What this task involves – All lines below between the line with "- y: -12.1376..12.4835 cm" and the line with "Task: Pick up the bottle", including both, must be copied exactly, and the pictures must be omitted.

Stored data –
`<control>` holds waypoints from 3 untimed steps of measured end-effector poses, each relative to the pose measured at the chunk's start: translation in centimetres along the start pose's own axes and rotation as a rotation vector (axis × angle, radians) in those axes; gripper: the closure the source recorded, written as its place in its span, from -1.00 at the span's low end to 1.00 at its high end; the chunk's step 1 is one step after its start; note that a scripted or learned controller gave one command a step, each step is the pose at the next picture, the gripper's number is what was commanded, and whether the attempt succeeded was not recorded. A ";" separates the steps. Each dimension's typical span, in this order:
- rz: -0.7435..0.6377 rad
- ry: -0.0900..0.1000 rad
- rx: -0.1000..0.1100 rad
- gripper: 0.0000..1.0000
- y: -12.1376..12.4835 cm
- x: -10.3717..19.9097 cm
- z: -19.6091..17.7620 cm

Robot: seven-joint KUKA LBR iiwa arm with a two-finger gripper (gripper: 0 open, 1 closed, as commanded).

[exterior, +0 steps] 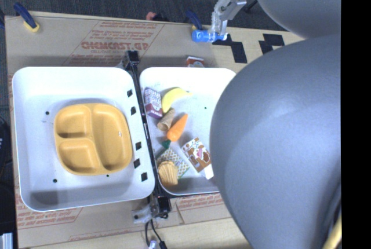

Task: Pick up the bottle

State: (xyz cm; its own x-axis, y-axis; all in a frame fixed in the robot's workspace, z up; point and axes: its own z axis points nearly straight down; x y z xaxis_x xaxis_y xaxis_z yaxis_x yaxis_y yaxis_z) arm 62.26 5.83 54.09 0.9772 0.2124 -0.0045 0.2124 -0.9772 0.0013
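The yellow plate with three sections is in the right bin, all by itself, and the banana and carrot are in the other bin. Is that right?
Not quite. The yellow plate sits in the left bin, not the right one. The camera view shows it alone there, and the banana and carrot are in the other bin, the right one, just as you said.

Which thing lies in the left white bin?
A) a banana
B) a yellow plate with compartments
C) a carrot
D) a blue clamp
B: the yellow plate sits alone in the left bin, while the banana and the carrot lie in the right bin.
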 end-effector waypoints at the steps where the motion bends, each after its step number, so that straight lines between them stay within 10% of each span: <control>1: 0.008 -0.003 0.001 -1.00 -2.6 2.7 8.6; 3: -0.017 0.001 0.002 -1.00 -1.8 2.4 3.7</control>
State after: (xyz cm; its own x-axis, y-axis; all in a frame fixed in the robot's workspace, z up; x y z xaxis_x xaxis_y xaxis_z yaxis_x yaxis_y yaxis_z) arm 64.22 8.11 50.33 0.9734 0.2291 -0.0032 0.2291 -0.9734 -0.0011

Problem solution –
- y: -12.1376..12.4835 cm
- x: -10.3717..19.9097 cm
- z: -19.6091..17.7620 cm

Robot: seven-joint KUKA LBR iiwa arm with a two-finger gripper (gripper: 0 open, 1 closed, as commanded).

[exterior, +0 steps] 

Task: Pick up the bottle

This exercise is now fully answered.